Bahkan kemarin setelah aku membaca tulisanmu, ditengah istirahat makan siang kusempatkan meraih telepon genggamku untuk menelponmu. Suara lembutmu diseberang sana sebenarnya cukup membuatku semangat kuliah dijurusan yang tak pernah kuingini ini. Ku dengar kamu mulai mendakwaku dengan berbagai pernyataan. Katamu, kamu bukan prioritasku. Katamu, aku memiliki orang yang lebih aku prioritaskan untuk aku beri kabar. Dan katamu lagi, aku selalu mengabaikanmu dan mulai menjauhimu secara perlahan.
Hey gadis yang 23 hari lalu duduk disebelahku di dalam bus antar kota, aku tidak memiliki niat sedikitpun untuk menjauhimu. Bukankah kamu tahu aku bukan lelaki seperti itu. Suaramu semakin tak lembut membuat amarahku memuncak. Dengan tega ku katakan padamu, prioritasku bukan kamu melainkan pasien. Iya, pasien lah prioritas utamaku. Dididik dengan dididikan yang semi militer membuatku memiliki semangat membara untuk mendharmakan baktiku sepenuhnya untuk NKRI. mengabdikan diriku untuk kesembuhan orang lain. tanpa harus kukatakan pasti kamu sudah mengerti bukan.

Diseberang telepon kudengar kamu sesenggukan, iya pasti kamu menangis. Maaf, ucapku lirih padamu. Aku meminta maaf padamu jika aku tidak pernah mengerti kamu, mengerti hatimu. Namun bukankah 23 hari adalah waktu yang sangat singkat untuk mendoktrin bahwa kamu menaruh hatimu padaku ? Aku tidak yakin pada cinta pada pandangan pertama. Karena cinta pada pandangan pertama kuanggap sebagai suatu ketertarikan sesaat.
Maaf jika aku selalu membuatmu menunggu sekali lagi aku minta maaf. Maaf jika selama ini kamu bukan prioritas utamaku. Namun, bukan berarti kamu tidak penting. Kamu sangat penting. Sepagi mungkin kamu selalu membangunkanku, mengajakku untuk sholat dan tak pernah lupa mengingatkanku makan. Kamu seorang ahli gizi, kamu selalu mengaturku dalam hal makanan. Katamu, aku harus banyak makan sayur dan mengkonsumsi buah-buahan bervitamin C untuk daya tahan tubuh. Kamu selalu bilang aktivitasku yang padat dapat dengan mudah menjadikan daya tahan tubuhku menurun.

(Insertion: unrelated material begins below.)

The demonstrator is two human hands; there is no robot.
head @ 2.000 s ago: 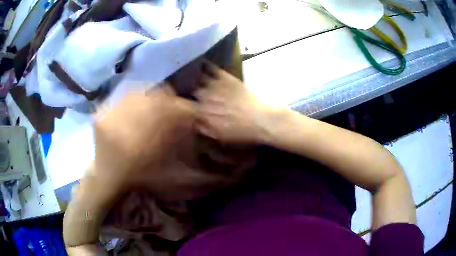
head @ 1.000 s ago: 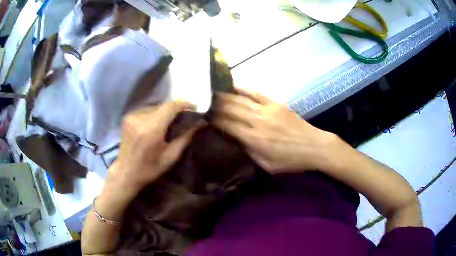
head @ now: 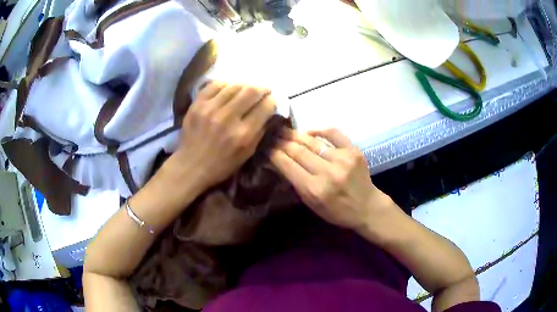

Katamu lagi, bagaimana bisa aku menjadi pelayan dan merawat orang lain jika tubuhku lemah. Katamu bagaimana bisa aku menyembuhkan orang lain sedangkan aku sendiri sakit. Kamu juga selalu mengingatkanku untuk tidak makan makanan cepat saji kecuali jika keadaan memaksa.
Kamu penting Ahli Giziku, perhatianmu selalu menjadi apa yang aku rindukan darimu. Aku tidak sepandai kamu dalam menulis, namun dengan ini semoga kamu membaca dan kamu lebih memahami keadaanku. Beri aku sedikit waktu untuk meyakinkan diriku bahwa kamu adalah seorang perempuan yang dikirimkan oleh Tuhan untuk menjaga hati seorang pelayan kesehatan sama sepertimu. Bersabarlah, ahli giziku.

Minggu, 14 Juni 2015

Tepat Hari ke 23 Sejak Pertemuan Pertama Kita



Alunan musik jalanan yang dilantunkan pengamen di dalan bus antar kota sore ini membuatku mengingatmu lagi. sinar matahari sore masuk menerobos tirai berwarna putih tulang yang lusuh disepanjang kaca. Hari ini tepat 23 hari aku mengenalmu. Belum lama memang, tapi rasa yang kamu ciptakan sungguh telah merebut ruang didalam hatiku.
Aku kangen kamu. Tiga kata yang terus menerus aku pendam semenjak 23 hari yang lalu. Kamu sama sepertiku, sama-sama mengabdikan dharma baktimu untuk ibu pertiwi. Aku mengerti betul bagaimana sibuknya kamu di sana. Kamu bukan lelaki yang bisa menjemputku sepulang kuliah seperti lelaki lain. Aku pahami itu, demi kebaikanmu dan masa depanmu aku rela bersabar. Hanya kamu hubungi 3x dalam sehari aku terima, kau bilang sibuk mengurus ini, sibuk kuliah pagi, tugas ini itu, askep dan segenap beban lainnya yang kamu pikul.
Pernah aku membaca dalam sebuah buku, bahwa tak ada obat lain selain bertemu ketika sedang merindu. Mungkin disini hanya aku yang merindu, tidak ada kata saling disini. Iya aku yang berjuang sendirian. Bukankah kamu memang tidak pernah mau tau tentang apa yang aku rasakan ? kamu selalu membiarkan aku mengais puing puing rindu sendirian. Meringis dalam sendu dan meratap dalam pilu.
Sadar memang, aku bukanlah siapa siapa untukmu. Mungkin hanya sebatas teman satu almamater yang tak lebih dan tak kurang. Namun salahkah jika ada perasaan lebih yang bergejolak dalam nurani untuk memilikimu ? menyentuhmu, menyatukan jemariku dalam ruas ruas diantara jemarimu adalah asaku. Bisakah kamu sedikit memahami membaca dan menafsirkan apa yang tersirat di dalam mataku  ?
Kamu pikir menahan sebuah rasa itu enak ? kamu pikir menunggu itu tidak menyesakkan ? kamu tidak tahu dan tidak akan pernah tahu begitu bodohnya aku menunggu sebuah kabar darimu. Yang mungkin telah ada yang lebih kamu prioritaskan. Lebih penting untuk kamu kirimi sebuah kabar. Tentu saja bukan aku jawabannya.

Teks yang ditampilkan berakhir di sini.